WHAT IS EXPECTED →
Go through the entries, filter for the word "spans", and copy every line that has it.

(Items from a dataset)
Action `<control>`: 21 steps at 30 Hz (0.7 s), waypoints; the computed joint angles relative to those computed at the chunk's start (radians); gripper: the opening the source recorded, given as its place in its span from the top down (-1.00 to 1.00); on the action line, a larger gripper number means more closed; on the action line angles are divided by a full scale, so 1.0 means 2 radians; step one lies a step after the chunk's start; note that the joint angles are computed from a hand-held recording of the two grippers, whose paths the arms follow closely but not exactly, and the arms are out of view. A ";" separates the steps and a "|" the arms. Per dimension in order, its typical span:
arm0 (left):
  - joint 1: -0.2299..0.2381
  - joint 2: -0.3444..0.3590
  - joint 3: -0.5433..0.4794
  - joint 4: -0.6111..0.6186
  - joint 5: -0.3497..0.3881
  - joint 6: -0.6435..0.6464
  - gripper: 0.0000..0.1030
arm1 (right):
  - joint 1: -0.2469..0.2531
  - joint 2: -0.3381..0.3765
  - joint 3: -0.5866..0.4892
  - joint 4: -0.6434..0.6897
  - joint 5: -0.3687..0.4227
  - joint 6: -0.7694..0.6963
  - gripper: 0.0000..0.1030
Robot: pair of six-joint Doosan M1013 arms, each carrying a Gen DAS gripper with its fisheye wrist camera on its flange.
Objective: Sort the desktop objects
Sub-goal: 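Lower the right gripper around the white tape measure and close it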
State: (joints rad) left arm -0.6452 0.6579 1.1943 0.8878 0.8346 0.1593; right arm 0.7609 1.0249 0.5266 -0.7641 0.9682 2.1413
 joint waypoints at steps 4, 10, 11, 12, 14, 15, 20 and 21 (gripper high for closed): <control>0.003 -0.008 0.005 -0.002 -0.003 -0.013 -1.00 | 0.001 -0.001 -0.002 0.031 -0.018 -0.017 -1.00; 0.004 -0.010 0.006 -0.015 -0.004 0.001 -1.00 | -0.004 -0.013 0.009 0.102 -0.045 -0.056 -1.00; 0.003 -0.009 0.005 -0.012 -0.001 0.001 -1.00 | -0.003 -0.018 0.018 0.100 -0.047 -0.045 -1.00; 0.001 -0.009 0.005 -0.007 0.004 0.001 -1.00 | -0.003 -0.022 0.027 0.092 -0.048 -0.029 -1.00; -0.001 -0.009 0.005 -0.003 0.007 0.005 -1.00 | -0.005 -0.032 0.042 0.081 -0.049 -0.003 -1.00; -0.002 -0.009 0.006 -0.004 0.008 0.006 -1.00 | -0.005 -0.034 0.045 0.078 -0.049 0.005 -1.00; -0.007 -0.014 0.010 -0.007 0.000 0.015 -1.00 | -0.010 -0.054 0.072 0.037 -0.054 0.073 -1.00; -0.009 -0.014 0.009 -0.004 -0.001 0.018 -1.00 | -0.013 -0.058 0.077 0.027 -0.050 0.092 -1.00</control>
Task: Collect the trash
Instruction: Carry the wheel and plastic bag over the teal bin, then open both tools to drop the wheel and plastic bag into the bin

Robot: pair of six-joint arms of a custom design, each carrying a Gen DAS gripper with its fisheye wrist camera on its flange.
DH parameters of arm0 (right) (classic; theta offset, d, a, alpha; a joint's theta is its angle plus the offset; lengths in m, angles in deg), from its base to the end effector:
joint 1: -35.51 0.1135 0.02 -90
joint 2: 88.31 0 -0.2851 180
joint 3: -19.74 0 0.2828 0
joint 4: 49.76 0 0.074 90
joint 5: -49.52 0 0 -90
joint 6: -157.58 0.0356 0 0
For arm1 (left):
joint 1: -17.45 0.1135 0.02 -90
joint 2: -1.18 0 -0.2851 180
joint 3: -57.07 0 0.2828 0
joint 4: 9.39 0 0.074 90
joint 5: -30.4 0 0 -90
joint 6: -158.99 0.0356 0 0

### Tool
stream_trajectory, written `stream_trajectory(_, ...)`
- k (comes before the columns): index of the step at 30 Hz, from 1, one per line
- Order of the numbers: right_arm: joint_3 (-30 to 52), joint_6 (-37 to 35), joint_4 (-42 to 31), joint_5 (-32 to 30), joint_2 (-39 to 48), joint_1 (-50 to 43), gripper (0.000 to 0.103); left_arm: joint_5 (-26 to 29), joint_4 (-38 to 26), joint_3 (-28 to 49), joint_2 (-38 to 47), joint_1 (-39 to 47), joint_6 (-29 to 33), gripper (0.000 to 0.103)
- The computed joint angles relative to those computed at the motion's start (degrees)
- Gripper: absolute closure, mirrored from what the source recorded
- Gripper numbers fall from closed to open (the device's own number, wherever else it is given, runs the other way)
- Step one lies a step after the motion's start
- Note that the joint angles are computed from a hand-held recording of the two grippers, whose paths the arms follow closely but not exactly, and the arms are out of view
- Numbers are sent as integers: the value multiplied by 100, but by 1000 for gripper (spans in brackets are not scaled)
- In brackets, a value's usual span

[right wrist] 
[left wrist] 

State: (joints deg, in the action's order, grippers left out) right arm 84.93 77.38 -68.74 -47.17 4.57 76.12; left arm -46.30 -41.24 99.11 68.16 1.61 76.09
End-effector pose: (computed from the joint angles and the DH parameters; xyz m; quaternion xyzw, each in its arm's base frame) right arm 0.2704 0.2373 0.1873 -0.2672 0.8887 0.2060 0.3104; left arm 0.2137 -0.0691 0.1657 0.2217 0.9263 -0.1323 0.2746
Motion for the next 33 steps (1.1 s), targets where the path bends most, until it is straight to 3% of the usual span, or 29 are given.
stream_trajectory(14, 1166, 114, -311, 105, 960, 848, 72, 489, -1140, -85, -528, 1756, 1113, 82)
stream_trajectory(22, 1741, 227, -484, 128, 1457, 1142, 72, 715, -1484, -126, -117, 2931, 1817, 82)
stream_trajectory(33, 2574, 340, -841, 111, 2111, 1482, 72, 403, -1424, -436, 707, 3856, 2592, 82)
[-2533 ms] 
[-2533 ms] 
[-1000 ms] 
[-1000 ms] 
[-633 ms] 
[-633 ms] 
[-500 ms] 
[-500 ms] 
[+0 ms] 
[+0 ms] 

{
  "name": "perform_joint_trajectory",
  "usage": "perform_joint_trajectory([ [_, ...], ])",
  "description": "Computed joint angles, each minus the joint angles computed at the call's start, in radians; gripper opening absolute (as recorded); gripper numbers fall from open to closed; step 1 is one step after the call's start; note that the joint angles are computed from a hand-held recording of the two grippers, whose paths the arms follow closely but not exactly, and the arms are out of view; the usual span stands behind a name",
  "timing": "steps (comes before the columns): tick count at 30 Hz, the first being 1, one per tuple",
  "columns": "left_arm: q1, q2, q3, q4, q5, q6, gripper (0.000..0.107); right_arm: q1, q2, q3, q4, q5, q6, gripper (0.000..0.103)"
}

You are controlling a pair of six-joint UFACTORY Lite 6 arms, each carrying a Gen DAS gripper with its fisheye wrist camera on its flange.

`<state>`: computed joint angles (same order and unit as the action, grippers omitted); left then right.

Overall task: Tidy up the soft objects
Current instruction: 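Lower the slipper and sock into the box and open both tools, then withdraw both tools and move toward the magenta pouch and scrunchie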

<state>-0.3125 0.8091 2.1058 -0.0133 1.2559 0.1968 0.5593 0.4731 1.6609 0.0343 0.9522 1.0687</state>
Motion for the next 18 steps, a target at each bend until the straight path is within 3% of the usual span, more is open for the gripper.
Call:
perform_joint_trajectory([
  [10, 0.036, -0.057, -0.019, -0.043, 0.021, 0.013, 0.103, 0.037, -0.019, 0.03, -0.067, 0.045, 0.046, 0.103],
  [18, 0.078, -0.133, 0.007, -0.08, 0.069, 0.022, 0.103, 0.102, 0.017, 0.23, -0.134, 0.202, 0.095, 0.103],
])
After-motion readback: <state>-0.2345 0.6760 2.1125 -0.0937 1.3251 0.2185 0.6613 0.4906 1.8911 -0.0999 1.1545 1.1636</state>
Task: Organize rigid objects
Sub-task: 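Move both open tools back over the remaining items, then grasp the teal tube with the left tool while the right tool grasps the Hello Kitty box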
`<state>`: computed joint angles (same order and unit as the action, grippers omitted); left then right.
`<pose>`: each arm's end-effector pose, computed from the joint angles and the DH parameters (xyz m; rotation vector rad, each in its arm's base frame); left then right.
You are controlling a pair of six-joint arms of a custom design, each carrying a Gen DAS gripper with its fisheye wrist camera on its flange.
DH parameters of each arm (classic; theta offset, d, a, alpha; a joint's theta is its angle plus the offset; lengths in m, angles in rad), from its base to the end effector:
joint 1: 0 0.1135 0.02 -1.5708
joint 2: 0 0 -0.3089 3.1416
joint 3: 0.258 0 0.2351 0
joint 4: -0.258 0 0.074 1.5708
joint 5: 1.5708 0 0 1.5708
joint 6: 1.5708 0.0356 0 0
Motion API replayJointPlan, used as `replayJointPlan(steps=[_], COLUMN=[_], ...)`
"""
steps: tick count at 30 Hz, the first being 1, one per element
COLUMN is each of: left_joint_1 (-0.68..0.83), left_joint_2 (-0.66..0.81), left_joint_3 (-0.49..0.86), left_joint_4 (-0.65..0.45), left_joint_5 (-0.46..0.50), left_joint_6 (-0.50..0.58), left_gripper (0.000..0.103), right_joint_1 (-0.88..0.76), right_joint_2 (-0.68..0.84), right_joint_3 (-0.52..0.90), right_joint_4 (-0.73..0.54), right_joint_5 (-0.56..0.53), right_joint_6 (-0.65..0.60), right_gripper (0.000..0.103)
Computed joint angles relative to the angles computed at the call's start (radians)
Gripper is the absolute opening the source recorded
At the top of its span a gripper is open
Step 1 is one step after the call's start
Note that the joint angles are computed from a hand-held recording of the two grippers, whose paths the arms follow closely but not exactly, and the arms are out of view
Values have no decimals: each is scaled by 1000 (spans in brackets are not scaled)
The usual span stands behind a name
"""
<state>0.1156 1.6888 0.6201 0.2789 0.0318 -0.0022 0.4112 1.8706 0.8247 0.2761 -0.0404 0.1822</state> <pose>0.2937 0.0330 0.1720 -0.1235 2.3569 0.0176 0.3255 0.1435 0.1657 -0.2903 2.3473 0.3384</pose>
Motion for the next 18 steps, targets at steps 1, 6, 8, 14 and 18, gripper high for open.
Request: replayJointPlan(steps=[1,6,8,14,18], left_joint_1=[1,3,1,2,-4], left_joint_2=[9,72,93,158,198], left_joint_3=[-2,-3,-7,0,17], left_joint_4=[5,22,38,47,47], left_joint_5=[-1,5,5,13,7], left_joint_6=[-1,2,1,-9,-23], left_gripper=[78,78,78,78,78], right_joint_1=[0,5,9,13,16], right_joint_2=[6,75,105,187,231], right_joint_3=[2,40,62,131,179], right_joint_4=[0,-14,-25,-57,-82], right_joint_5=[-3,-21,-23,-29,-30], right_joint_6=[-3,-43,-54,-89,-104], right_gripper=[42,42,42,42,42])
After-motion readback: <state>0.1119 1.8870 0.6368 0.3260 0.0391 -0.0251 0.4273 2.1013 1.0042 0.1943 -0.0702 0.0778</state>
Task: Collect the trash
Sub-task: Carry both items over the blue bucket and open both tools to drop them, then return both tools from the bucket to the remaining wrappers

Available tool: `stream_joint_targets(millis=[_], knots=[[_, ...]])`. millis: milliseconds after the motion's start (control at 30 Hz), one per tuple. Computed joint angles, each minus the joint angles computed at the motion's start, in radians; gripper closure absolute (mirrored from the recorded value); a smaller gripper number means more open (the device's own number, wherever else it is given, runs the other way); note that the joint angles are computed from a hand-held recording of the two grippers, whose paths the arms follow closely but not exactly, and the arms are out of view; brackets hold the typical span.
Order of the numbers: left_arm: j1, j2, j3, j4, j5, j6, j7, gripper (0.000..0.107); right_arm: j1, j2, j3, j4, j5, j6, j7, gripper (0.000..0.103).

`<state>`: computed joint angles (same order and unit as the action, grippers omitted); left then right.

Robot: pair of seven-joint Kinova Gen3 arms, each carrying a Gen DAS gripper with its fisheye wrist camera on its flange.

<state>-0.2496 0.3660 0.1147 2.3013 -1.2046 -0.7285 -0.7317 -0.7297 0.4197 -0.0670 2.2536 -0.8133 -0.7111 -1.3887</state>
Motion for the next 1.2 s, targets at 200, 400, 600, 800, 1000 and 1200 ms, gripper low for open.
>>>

SOLUTION TO THE PROBLEM →
- Numbers are sent as integers: the value multiplied by 100, but by 1000 for gripper (spans in brackets are not scaled)
Values have no decimals: each is scaled by 1000 (spans in brackets are not scaled)

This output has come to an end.